- Available records:
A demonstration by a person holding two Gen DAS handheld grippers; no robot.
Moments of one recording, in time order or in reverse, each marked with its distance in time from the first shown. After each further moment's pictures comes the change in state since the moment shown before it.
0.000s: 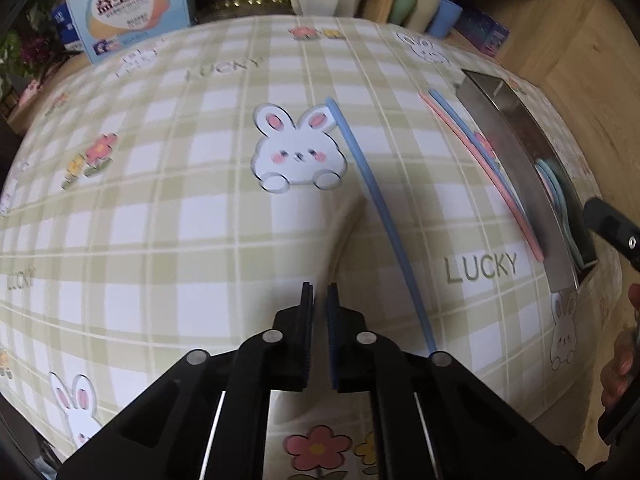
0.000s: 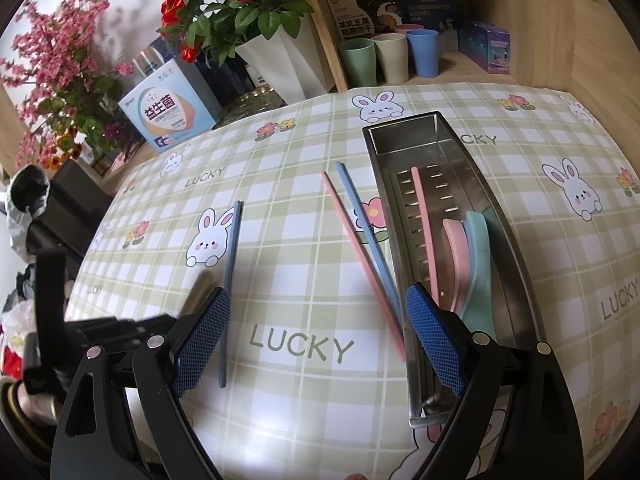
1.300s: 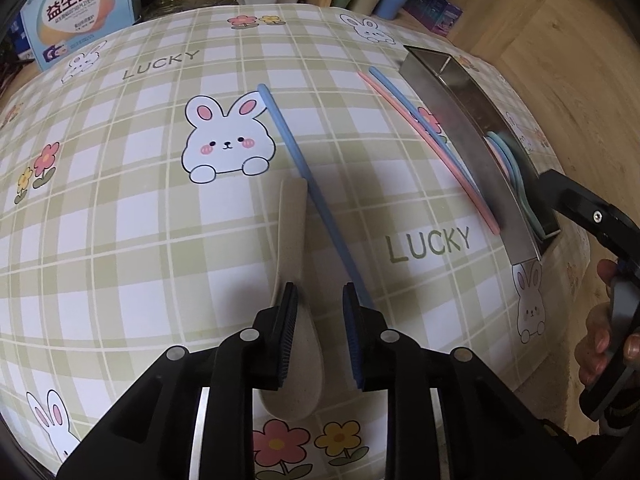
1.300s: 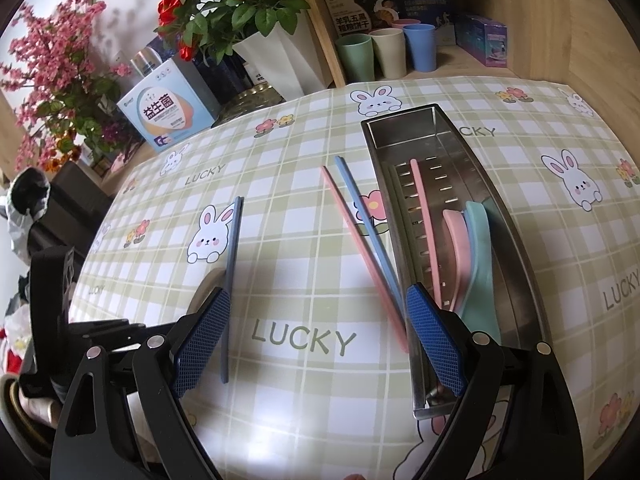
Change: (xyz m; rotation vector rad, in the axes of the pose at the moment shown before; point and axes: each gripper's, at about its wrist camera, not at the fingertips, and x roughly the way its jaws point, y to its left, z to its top) left arm 0.004 -0.022 -0.004 0.084 0.050 -0.164; right arm -0.001 -0.002 -0.004 0.019 0.006 0.001
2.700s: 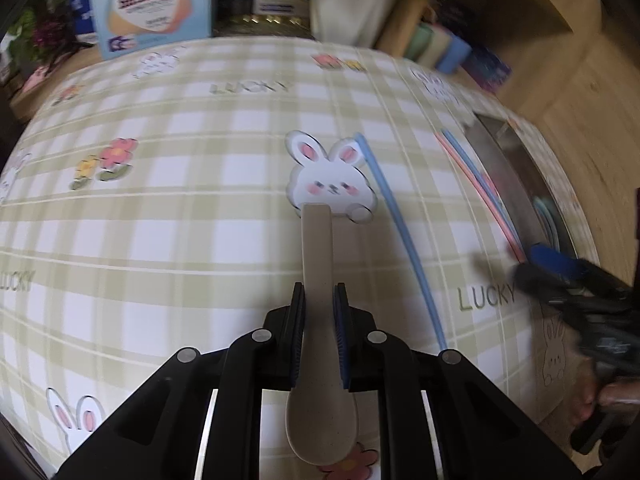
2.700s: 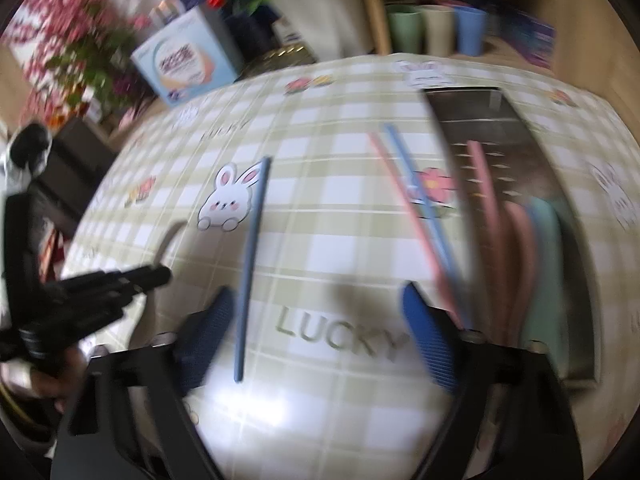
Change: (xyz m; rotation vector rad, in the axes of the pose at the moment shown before) left arm -0.030 0.061 0.000 -0.145 -0.157 0.100; right arm 0.060 0.052 -0.004 -0.157 0.128 0.005
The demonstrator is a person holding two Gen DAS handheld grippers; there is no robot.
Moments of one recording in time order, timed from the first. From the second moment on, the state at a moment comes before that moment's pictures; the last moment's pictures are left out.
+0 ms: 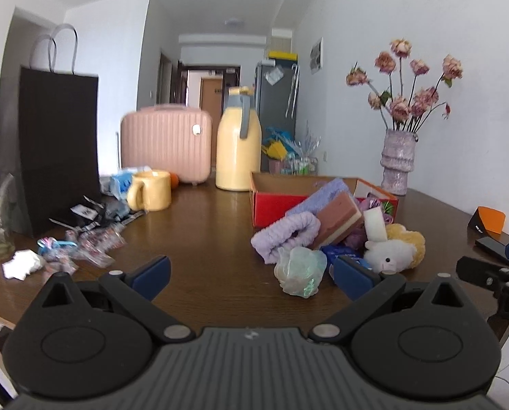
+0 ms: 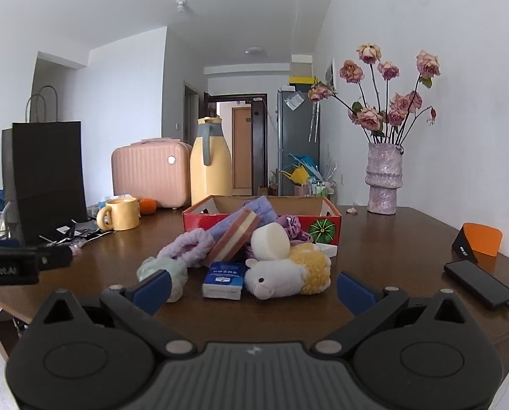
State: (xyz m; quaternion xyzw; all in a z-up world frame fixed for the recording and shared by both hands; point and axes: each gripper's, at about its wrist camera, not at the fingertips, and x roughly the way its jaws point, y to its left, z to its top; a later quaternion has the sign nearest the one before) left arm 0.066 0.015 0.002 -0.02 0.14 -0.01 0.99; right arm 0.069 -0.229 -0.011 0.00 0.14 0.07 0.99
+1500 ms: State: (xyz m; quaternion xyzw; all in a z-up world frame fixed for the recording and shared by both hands) left arm 0.261 0.032 0.018 -0.09 0.17 -0.15 0.97; right arm 0.271 -0.166 0.022 -0.05 0.16 0.22 0.96
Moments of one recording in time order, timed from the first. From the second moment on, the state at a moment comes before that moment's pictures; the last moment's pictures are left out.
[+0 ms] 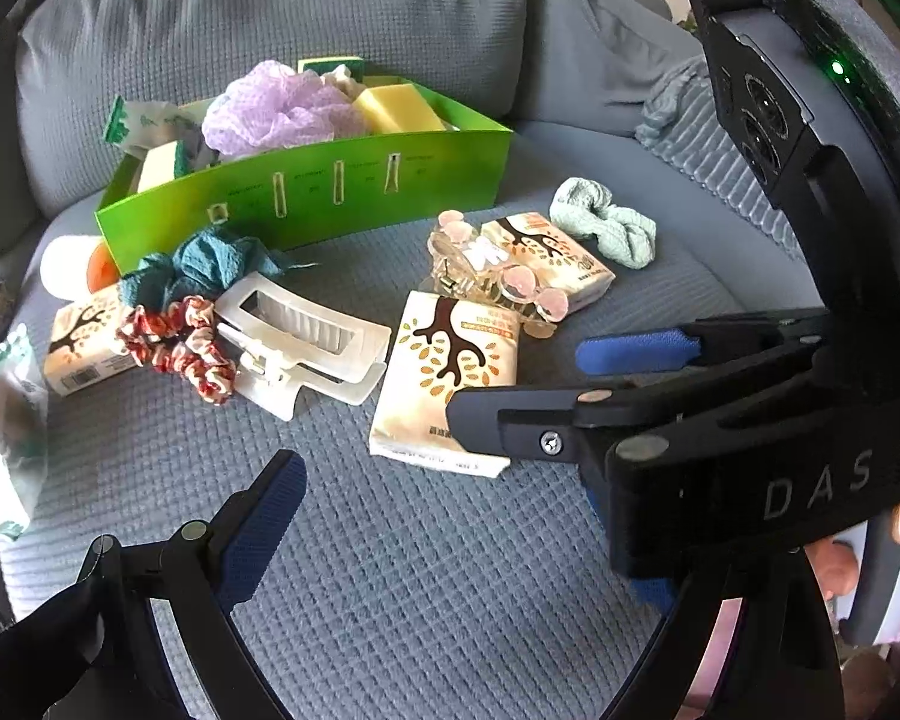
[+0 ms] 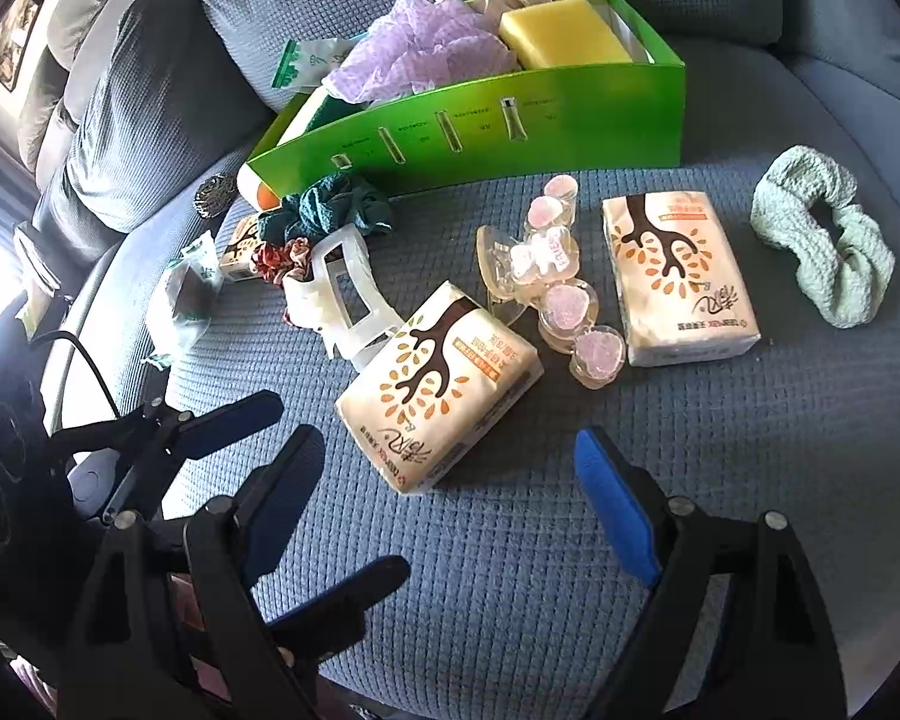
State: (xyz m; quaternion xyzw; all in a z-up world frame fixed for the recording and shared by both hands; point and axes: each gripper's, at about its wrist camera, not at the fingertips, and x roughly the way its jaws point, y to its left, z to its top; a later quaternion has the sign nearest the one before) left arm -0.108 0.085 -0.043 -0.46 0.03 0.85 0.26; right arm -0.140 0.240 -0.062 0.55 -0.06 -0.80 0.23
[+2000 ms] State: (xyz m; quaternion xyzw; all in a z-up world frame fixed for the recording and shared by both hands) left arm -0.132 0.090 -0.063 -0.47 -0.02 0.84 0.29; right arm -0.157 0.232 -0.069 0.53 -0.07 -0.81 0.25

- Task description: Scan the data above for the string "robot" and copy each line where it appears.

- The completed task:
A demonstration by a person holding two Gen DAS handheld grippers; no robot.
The demonstrator is a person holding two Gen DAS handheld grippers; there is no robot.

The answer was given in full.